_Exercise objective_. Among the entries below, extract exactly the lines that run from the one with "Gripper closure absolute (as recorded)" through the one with "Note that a", both ends included.

*** Records supplied

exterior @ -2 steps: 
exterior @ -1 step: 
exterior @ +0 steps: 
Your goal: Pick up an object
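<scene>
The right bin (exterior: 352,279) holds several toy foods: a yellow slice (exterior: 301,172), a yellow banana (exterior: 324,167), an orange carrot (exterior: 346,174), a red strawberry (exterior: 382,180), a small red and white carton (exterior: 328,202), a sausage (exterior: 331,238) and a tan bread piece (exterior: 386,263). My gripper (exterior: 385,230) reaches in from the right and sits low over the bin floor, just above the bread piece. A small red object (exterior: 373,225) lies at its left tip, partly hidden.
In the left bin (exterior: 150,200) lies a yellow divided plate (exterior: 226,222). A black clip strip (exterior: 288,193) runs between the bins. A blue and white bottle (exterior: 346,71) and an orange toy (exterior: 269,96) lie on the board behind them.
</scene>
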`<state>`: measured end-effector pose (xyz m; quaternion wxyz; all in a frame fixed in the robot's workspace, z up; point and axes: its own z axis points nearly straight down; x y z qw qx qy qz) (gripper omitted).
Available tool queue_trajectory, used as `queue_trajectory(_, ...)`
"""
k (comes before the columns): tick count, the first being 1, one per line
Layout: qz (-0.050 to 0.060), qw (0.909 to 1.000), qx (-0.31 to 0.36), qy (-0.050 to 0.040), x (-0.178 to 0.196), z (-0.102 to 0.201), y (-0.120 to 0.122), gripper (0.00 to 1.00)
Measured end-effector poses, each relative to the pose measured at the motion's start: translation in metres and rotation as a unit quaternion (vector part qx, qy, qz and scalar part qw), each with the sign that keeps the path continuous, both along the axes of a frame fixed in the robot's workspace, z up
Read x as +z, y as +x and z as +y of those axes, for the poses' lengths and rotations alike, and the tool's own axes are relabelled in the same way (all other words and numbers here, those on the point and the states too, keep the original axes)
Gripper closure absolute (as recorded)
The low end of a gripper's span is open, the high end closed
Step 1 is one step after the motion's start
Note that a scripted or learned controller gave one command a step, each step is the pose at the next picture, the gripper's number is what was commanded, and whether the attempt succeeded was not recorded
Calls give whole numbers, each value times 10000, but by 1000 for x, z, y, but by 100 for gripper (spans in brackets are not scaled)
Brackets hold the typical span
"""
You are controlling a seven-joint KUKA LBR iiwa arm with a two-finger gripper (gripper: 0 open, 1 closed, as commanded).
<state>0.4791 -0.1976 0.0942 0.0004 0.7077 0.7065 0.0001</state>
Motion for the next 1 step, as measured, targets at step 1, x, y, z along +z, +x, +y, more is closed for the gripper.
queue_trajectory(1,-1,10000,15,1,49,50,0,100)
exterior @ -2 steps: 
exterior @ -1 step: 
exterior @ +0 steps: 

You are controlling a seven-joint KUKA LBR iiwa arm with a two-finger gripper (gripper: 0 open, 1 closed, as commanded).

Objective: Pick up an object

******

_Completed exercise_.
Gripper closure absolute (as recorded)
The low end of a gripper's span is open, the high end closed
Step 1 is one step after the motion's start
Note that a scripted or learned controller gave one command a step, each step is the pose at the next picture, the gripper's number is what was commanded, and whether the attempt succeeded was not recorded

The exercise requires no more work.